Print each entry below precisely as it reads.

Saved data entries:

↓↓↓

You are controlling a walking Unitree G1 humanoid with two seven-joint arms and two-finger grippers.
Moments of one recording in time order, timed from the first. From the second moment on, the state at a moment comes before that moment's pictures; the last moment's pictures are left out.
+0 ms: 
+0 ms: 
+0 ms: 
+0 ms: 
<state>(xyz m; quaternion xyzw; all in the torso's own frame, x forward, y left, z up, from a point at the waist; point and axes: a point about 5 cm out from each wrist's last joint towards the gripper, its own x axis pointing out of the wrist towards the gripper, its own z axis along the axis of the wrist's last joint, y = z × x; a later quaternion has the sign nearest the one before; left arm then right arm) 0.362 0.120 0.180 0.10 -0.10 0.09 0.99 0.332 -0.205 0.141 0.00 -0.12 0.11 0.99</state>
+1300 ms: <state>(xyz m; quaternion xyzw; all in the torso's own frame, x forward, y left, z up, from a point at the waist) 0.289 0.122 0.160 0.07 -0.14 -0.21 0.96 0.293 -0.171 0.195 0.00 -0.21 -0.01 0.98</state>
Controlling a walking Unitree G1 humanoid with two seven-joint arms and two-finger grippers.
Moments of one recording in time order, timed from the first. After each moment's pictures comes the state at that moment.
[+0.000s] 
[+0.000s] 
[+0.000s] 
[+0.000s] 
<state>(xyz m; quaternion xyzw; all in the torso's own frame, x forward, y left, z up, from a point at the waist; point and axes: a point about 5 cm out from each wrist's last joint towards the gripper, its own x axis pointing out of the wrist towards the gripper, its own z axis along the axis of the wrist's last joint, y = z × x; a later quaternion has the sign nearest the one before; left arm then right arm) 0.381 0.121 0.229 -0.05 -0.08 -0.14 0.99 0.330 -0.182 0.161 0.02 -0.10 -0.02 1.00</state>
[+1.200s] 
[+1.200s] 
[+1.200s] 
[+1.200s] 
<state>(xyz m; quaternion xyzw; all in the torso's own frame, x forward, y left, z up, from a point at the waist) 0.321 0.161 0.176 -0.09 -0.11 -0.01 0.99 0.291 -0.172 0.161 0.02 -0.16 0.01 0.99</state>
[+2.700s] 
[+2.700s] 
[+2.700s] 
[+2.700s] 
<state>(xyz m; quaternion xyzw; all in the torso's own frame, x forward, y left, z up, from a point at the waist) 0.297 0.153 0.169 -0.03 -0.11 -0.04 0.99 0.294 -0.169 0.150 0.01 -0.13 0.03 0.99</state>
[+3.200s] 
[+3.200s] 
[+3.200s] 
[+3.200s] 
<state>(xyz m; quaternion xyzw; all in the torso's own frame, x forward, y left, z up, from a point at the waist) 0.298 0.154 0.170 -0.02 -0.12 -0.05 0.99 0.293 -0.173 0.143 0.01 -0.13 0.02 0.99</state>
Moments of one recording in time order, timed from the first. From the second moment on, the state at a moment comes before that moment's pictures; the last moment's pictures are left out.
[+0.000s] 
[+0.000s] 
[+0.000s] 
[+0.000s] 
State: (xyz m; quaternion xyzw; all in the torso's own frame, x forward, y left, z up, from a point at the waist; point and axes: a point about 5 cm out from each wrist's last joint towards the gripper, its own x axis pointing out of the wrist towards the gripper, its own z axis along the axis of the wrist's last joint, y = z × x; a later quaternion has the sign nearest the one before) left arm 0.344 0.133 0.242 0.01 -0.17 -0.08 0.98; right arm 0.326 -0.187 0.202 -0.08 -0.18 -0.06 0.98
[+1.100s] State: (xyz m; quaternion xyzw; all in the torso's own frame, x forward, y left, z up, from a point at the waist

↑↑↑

Answer space
You are controlling a walking Unitree G1 humanoid with two seven-joint arms and two-finger grippers.
Moments of one recording in time order, timed from the first. From the second moment on, the state at a moment comes before that moment's pictures; the last moment's pictures are left out.
+0 ms: 
+0 ms: 
+0 ms: 
+0 ms: 
<state>(xyz m; quaternion xyzw; all in the torso's own frame, x forward, y left, z up, from a point at the waist; point and axes: a point about 5 cm out from each wrist's last joint towards the gripper, its own x axis pointing out of the wrist towards the gripper, its own z axis along the axis of the wrist's last joint, y = z × x; a later quaternion has the sign nearest the one before; left arm then right arm) 0.362 0.120 0.180 0.10 -0.10 0.09 0.99 0.332 -0.205 0.141 0.00 -0.12 0.11 0.99</state>
+1300 ms: <state>(xyz m; quaternion xyzw; all in the torso's own frame, x forward, y left, z up, from a point at the waist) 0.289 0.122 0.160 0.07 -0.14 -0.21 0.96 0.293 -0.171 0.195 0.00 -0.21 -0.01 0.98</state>
Controlling a walking Unitree G1 humanoid with two seven-joint arms and two-finger grippers.
Moments of one recording in time order, timed from the first. After each moment's pictures comes the state at that moment.
[+0.000s] 
[+0.000s] 
[+0.000s] 
[+0.000s] 
<state>(xyz m; quaternion xyzw; all in the torso's own frame, x forward, y left, z up, from a point at the waist; point and axes: a point about 5 cm out from each wrist's last joint towards the gripper, its own x axis pointing out of the wrist towards the gripper, its own z axis along the axis of the wrist's last joint, y = z × x; a later quaternion has the sign nearest the one before; left arm then right arm) 0.381 0.121 0.229 -0.05 -0.08 -0.14 0.99 0.330 -0.182 0.161 0.02 -0.10 -0.02 1.00</state>
[+1.200s] 
[+1.200s] 
[+1.200s] 
[+1.200s] 
<state>(xyz m; quaternion xyzw; all in the torso's own frame, x forward, y left, z up, from a point at the waist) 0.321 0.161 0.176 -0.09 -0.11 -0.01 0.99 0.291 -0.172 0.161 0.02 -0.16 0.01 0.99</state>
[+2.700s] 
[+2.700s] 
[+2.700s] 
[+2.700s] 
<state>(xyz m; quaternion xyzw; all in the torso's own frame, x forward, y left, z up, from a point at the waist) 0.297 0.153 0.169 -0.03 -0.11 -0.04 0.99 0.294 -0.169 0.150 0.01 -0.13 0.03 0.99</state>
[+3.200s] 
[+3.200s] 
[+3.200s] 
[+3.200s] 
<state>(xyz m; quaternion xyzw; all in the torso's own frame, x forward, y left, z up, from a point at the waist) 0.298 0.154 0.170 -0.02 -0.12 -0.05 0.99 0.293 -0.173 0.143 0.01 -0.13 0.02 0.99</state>
Moments of one recording in time order, timed from the first. From the second moment on, the state at a moment comes before that moment's pictures; the last moment's pictures are left out.
[+0.000s] 
[+0.000s] 
[+0.000s] 
[+0.000s] 
State: (xyz m; quaternion xyzw; all in the torso's own frame, x forward, y left, z up, from a point at the waist; point and axes: a point about 5 cm out from each wrist's last joint towards the gripper, its own x axis pointing out of the wrist towards the gripper, its own z axis along the axis of the wrist's last joint, y = z × x; a later quaternion has the sign nearest the one before) left arm 0.344 0.133 0.242 0.01 -0.17 -0.08 0.98; right arm 0.326 -0.187 0.202 -0.08 -0.18 -0.06 0.98
[+1.100s] State: (xyz m; quaternion xyzw; all in the torso's own frame, x forward, y left, z up, from a point at the waist

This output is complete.